# Task brief
Starting from the line in which "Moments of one" appears, set down each line exactly through the end of the listing, and nothing else. Leave out pictures.

# Provided data
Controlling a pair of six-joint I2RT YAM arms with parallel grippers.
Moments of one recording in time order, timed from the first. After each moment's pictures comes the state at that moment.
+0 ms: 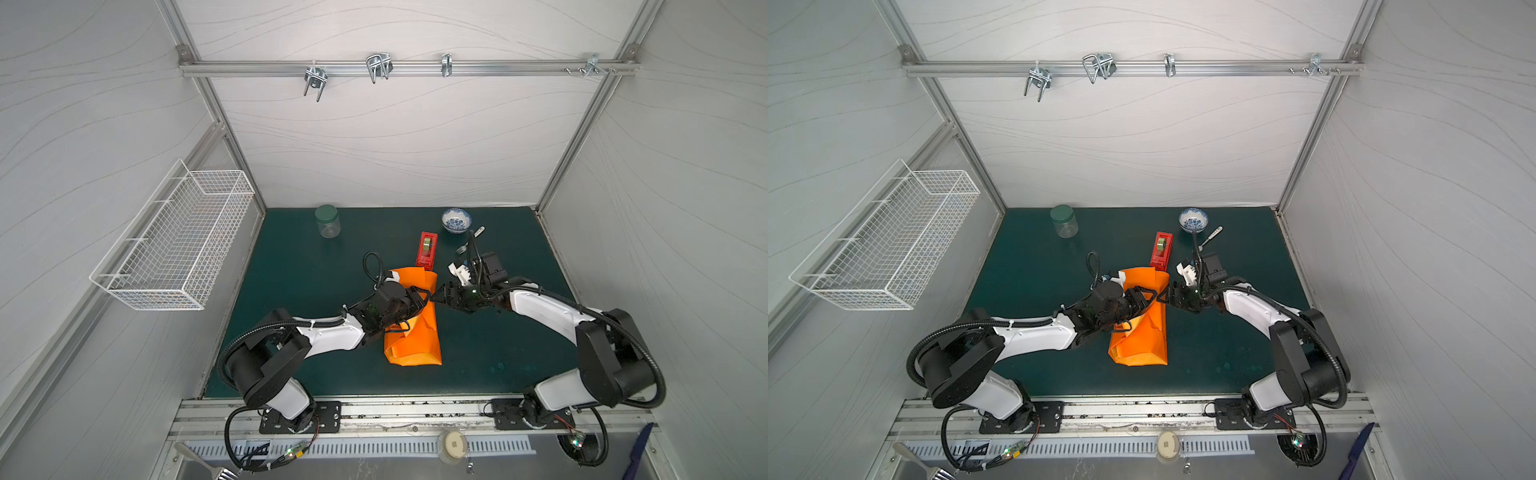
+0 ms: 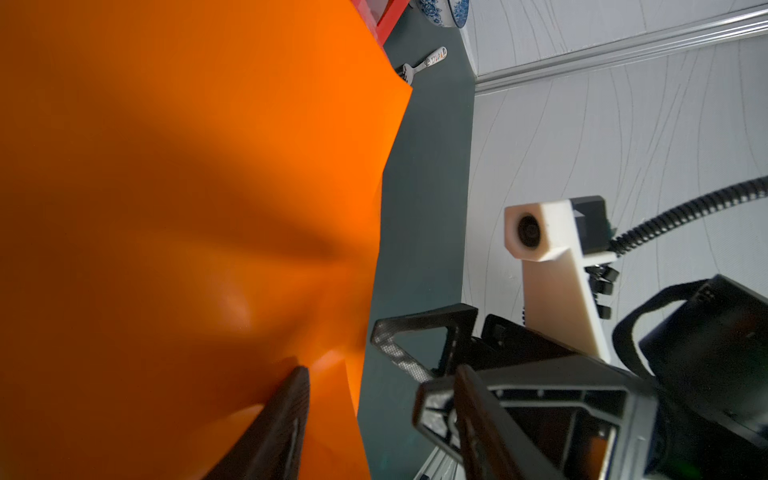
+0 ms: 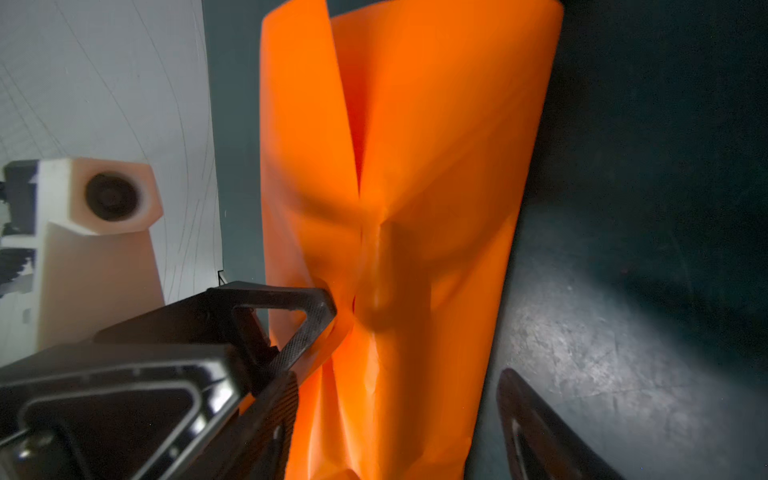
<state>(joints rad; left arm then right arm) -0.82 1.54 0.66 0.39 0.06 -1.32 0.44 1.49 0.81 -0.29 -0.67 0.54</state>
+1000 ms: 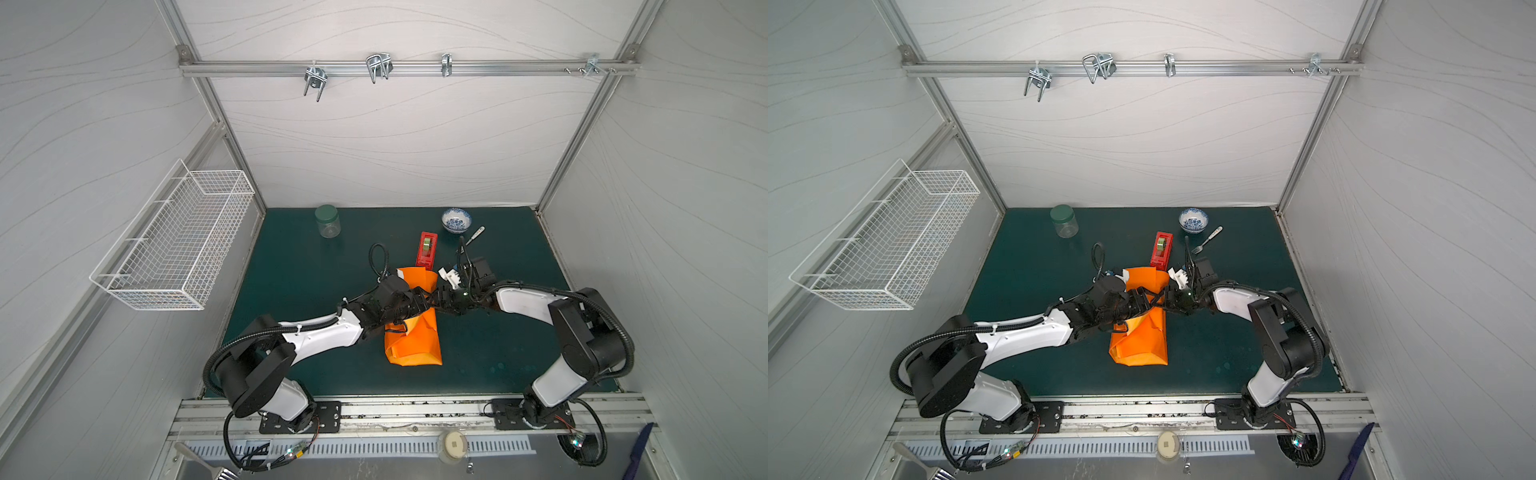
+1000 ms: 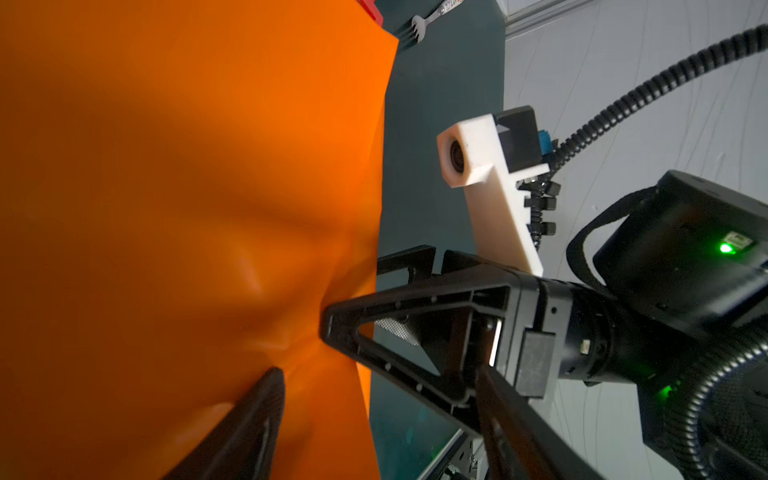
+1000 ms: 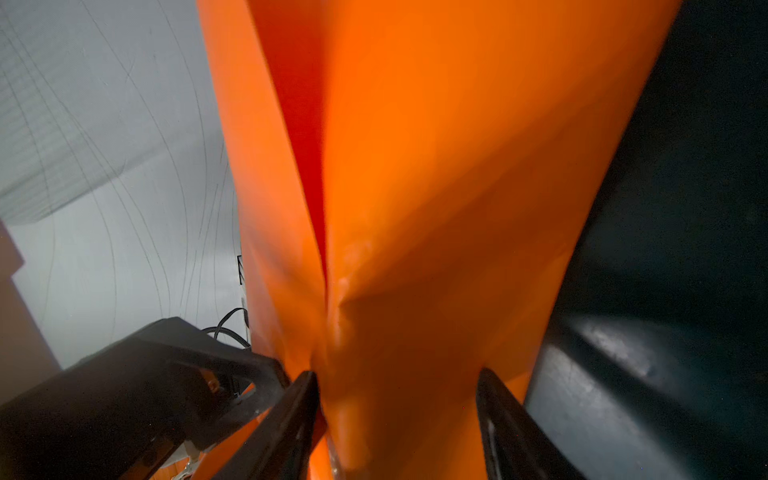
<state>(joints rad) -0.83 1.45 0.76 0.06 0.09 -1.14 0.46 1.64 0.78 -0.11 -0.75 0.54</state>
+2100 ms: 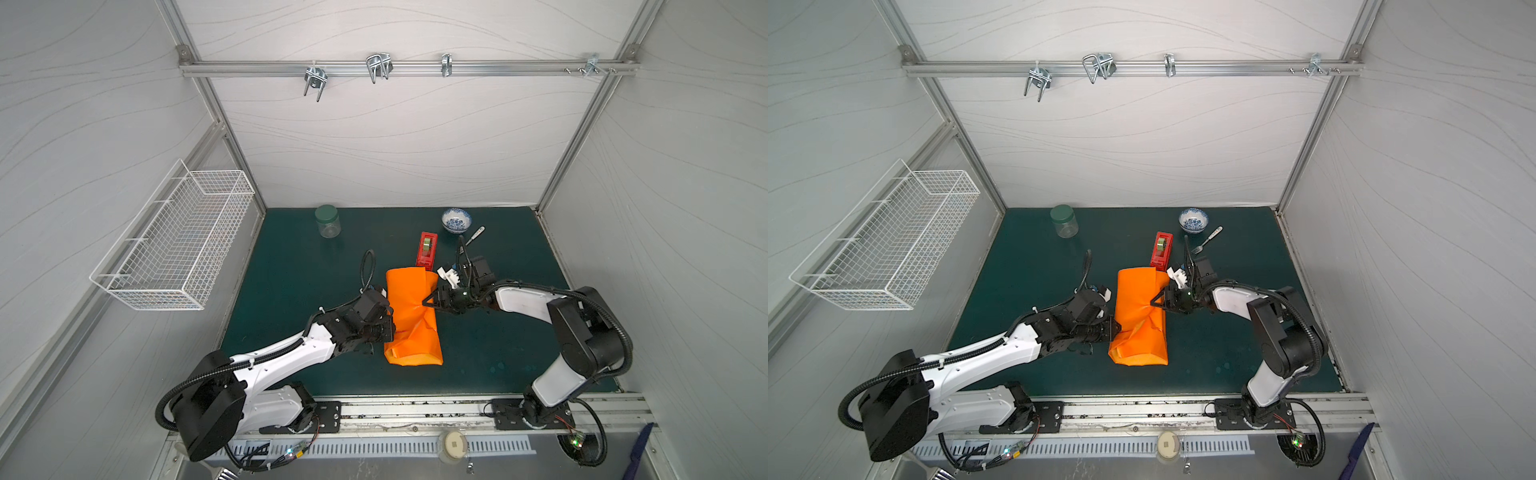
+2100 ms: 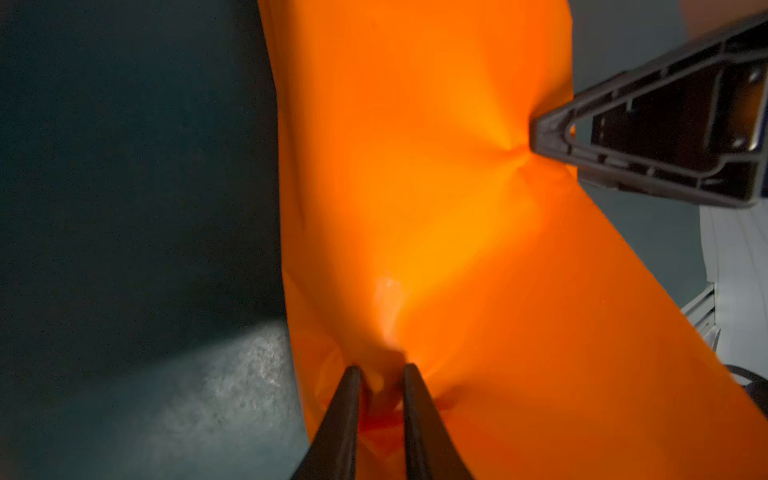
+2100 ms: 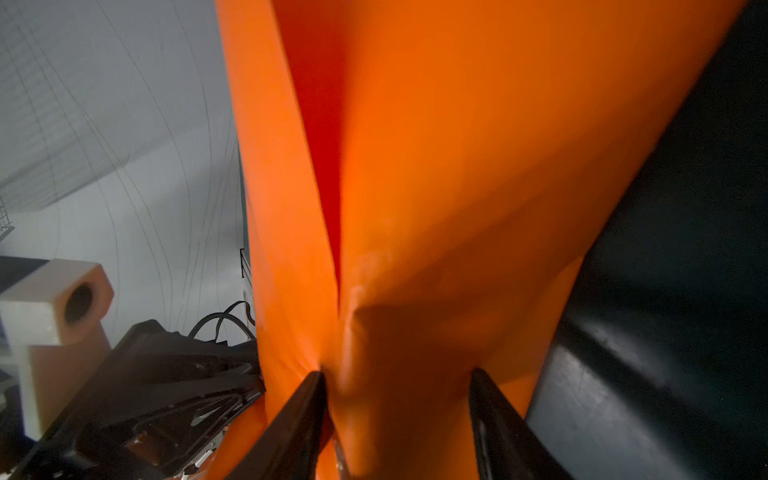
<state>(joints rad) -0.81 1.18 0.62 -0.37 0.08 -0.78 0.46 1.65 0.79 -0.10 -0.77 0.52</state>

# Response below
Moments of one recording in time order, timed from the first. After each moment's pictures comes the state at that moment.
+0 ms: 
+0 ms: 
+0 ms: 
<state>(joints rad; left arm then right arm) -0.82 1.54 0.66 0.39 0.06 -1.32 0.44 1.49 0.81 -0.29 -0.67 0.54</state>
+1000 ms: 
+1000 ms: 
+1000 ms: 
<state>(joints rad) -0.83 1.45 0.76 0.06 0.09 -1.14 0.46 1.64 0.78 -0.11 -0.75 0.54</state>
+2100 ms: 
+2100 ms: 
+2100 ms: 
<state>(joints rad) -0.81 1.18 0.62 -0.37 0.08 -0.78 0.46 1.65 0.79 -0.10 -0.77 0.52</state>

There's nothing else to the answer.